Numbers can be regarded as product of its factors. For example,

8 = 2 x 2 x 2;
  = 2 x 4.

Write a function that takes an integer n and return all possible combinations of its factors.

**Note: **

1. You may assume that n is always positive.
2. Factors should be greater than 1 and less than n.

**Examples: **

input: 1
output: 
[]

input: 37
output: 
[]

input: 12
output:
[
  [2, 6],
  [2, 2, 3],
  [3, 4]
]

input: 32
output:
[
  [2, 16],
  [2, 2, 8],
  [2, 2, 2, 4],
  [2, 2, 2, 2, 2],
  [2, 4, 4],
  [4, 8]
]

一刷
题解： DFS + backtracking， 265 ms

public class Solution {
    public List<List<Integer>> getFactors(int n) {
        List<List<Integer>> res = new ArrayList<>();
        List<Integer> list = new ArrayList<>();
        dfs(res, list, n, 2);
        return res;
    }
    
    public void dfs(List<List<Integer>> res, List<Integer> list, int n, int start){
        if(n<=1){
            if(list.size()>1) res.add(new ArrayList<>(list));
            return;
        }
        
//由于end可能包含自己，如4=2*2，第二次recursion传入2，于是有等号，list加入res时要判断size是否大于1
        for(int i=start; i<=n; i++){
            if(n%i == 0){
                list.add(i);
                dfs(res, list, n/i, i);
                list.remove(list.size()-1);
            }
        }
    }
}

方法2， factor都是成双成对出现的，例如如果n%i == 0, 那么 {i, n/i}一定是满足条件的一个解。

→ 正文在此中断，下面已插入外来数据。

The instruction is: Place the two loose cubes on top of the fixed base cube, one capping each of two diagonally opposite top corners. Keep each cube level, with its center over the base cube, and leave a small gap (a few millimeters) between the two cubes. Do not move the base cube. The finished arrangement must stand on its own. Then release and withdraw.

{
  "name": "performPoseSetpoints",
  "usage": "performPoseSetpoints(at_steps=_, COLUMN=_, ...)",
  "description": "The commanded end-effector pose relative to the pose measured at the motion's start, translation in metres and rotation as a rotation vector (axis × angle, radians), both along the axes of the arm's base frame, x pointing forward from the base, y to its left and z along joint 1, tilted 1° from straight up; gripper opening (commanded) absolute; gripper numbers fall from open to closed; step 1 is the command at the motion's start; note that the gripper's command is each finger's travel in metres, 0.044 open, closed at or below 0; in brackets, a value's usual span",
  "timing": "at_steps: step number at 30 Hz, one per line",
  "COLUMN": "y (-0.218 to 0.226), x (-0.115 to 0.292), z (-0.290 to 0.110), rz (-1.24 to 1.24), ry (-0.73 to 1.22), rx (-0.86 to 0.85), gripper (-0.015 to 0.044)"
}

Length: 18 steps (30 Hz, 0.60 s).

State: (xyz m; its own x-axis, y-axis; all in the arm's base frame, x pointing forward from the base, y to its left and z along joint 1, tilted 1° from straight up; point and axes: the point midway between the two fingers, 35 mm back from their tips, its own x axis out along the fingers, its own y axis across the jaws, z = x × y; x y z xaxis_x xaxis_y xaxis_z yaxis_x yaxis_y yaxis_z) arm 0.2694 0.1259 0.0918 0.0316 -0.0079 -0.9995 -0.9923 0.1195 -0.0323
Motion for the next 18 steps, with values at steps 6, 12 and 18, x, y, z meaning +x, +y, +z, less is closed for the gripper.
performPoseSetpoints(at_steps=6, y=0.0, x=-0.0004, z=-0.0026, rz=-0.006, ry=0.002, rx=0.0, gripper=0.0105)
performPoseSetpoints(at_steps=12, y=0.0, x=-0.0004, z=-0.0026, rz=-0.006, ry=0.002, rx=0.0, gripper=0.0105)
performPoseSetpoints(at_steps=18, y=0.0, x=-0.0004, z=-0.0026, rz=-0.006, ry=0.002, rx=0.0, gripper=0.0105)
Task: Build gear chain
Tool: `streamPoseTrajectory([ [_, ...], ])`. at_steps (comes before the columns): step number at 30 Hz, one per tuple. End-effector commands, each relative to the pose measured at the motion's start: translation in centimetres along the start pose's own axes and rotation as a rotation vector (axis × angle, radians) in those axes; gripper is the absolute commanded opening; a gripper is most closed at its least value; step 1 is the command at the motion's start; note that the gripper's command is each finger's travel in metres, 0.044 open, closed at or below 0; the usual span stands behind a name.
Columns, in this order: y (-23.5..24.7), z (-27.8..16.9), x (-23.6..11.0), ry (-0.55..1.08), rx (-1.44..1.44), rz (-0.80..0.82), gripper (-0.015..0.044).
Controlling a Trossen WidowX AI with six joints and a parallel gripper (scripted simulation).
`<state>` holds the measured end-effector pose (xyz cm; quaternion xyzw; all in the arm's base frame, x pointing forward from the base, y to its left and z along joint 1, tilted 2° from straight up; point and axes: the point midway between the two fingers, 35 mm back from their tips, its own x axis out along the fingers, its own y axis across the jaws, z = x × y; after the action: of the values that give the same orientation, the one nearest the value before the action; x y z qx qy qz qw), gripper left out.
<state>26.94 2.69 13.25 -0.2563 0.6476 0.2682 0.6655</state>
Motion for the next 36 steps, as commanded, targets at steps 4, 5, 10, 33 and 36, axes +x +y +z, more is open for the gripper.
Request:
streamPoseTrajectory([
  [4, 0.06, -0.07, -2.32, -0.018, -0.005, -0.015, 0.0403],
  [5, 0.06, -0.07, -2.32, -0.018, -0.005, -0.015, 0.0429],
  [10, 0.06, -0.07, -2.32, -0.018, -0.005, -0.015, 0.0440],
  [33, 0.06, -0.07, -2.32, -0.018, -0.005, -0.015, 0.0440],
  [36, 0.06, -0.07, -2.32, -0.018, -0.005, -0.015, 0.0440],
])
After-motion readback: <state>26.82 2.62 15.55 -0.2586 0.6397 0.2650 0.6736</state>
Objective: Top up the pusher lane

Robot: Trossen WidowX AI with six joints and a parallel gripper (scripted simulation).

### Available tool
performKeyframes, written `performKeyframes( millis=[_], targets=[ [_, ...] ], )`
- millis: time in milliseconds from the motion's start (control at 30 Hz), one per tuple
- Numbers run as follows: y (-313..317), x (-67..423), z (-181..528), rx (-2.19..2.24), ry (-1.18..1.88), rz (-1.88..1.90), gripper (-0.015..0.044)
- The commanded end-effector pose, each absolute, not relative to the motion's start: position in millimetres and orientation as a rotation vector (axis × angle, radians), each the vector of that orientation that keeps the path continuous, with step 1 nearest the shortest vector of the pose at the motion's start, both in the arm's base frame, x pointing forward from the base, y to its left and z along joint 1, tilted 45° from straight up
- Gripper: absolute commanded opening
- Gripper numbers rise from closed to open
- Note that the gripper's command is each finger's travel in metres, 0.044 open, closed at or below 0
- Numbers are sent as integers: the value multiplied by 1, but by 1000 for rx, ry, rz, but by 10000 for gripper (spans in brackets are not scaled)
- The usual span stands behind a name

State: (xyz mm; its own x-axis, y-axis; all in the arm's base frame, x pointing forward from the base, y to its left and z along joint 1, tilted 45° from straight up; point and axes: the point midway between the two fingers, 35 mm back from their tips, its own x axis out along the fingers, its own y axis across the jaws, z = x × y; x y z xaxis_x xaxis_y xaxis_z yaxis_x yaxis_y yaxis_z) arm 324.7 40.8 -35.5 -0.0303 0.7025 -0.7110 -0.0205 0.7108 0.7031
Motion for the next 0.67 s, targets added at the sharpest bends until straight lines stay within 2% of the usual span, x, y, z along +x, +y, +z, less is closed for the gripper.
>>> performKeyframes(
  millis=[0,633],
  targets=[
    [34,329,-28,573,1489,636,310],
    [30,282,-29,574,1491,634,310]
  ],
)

2ms

public class Solution {
    public List<List<Integer>> getFactors(int n) {
        List<List<Integer>> ret = new LinkedList<List<Integer>>();
        if(n <= 3)  return ret;
        List<Integer> path = new LinkedList<Integer>();
        getFactors(2, n, path, ret);
        return ret;
    }
    
    private void getFactors(int start, int n, List<Integer> path, List<List<Integer>> ret){
       for(int i = start; i <= Math.sqrt(n); i++){
           if(n % i == 0 && n/i >= i){  // The previous factor is no bigger than the next
               path.add(i);
               path.add(n/i);
               ret.add(new LinkedList<Integer>(path));
               path.remove(path.size() - 1);
//下次的start = I, 保证不会再拆出比左边更小的，避免重复
               getFactors(i, n/i, path, ret);
               path.remove(path.size() - 1);
           }
       }
    }
}

二刷
同上

public class Solution {
    public List<List<Integer>> getFactors(int n) {
        List<List<Integer>> res = new ArrayList<>();
        List<Integer> path = new ArrayList<>();
        helper(2, n, path, res);
        return res;
    }
    
    private void helper(int start, int n, List<Integer> path, List<List<Integer>> res){
        int sqrt = (int) Math.sqrt(n);
        for(int i=start; i<=sqrt; i++){
            if(n%i == 0){
                path.add(i);
                path.add(n/i);
                res.add(new ArrayList<Integer>(path));
                path.remove(path.size()-1);
                helper(i, n/i, path, res);
                path.remove(path.size() - 1);
            }
        }
    }
}